* **Task goal**
If a line in the entries below includes "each", pick it out and copy it.

------------------------------------------------------------

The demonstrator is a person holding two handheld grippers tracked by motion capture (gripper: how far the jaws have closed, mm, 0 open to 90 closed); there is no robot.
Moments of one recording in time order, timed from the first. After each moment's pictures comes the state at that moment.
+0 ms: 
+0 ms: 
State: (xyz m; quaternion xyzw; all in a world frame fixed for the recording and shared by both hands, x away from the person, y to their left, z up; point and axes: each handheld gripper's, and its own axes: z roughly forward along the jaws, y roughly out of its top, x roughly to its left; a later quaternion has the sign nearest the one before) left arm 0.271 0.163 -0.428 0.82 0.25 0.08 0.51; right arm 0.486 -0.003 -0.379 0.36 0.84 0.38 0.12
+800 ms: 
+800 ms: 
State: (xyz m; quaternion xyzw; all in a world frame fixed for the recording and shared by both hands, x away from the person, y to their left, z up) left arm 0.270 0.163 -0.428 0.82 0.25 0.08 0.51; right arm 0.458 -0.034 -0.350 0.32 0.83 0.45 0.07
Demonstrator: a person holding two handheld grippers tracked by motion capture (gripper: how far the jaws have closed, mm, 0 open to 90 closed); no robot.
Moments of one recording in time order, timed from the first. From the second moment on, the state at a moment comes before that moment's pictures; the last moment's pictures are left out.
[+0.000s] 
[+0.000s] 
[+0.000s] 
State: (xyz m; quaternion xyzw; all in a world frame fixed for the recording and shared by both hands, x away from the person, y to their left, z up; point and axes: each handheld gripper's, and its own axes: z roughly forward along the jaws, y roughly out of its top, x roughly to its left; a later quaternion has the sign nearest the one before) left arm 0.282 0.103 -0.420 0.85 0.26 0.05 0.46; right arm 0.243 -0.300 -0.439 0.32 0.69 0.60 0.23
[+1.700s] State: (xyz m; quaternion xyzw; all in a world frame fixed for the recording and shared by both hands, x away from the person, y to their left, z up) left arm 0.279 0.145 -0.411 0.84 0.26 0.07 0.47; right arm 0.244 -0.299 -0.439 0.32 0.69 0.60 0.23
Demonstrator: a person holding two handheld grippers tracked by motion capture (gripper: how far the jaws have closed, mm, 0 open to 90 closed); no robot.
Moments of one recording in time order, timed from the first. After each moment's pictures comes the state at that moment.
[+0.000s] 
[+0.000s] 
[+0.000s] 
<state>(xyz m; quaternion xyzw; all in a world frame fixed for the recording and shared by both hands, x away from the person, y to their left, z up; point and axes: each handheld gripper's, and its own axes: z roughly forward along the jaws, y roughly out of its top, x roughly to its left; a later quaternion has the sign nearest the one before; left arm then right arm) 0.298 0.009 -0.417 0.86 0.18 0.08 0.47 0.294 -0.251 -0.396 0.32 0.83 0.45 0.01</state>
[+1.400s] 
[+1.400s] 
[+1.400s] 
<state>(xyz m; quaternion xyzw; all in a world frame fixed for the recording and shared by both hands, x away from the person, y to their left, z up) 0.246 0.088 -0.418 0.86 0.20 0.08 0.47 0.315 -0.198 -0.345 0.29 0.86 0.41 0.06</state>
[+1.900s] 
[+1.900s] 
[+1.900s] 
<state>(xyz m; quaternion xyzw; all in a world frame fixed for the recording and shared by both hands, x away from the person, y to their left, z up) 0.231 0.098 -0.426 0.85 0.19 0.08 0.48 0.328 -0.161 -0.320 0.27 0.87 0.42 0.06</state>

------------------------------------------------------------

* **Reply to the task**
Moments of one recording in time order, timed from the first. After each moment's pictures comes the state at that moment.
State: (xyz m; quaternion xyzw; all in a world frame fixed for the recording and shared by both hands, x away from the person, y to their left, z up; point and axes: each handheld gripper's, and its own axes: z roughly forward along the jaws, y roughly out of its top, x roughly to its left; a later quaternion has the sign nearest the one before) left arm 0.271 0.163 -0.428 0.82 0.25 0.08 0.51; right arm 0.486 -0.003 -0.379 0.36 0.84 0.38 0.12
State: (xyz m; quaternion xyzw; all in a world frame fixed for the recording and shared by both hands, x away from the person, y to their left, z up; point and axes: each handheld gripper's, and its own axes: z roughly forward along the jaws, y roughly out of its top, x roughly to its left; a later quaternion has the sign nearest the one before) left arm 0.282 0.103 -0.420 0.85 0.26 0.05 0.46; right arm 0.243 -0.300 -0.439 0.32 0.69 0.60 0.23
Moments of one recording in time order, timed from the first. After each moment's pictures comes the state at that moment.
<state>(xyz m; quaternion xyzw; all in a world frame fixed for the recording and shared by both hands, x away from the person, y to their left, z up; point and axes: each handheld gripper's, and its own axes: z roughly forward along the jaws, y roughly out of its top, x roughly to its left; a later quaternion has the sign nearest the one before; left arm then right arm) 0.298 0.009 -0.417 0.86 0.18 0.08 0.47 0.294 -0.251 -0.396 0.32 0.83 0.45 0.01</state>

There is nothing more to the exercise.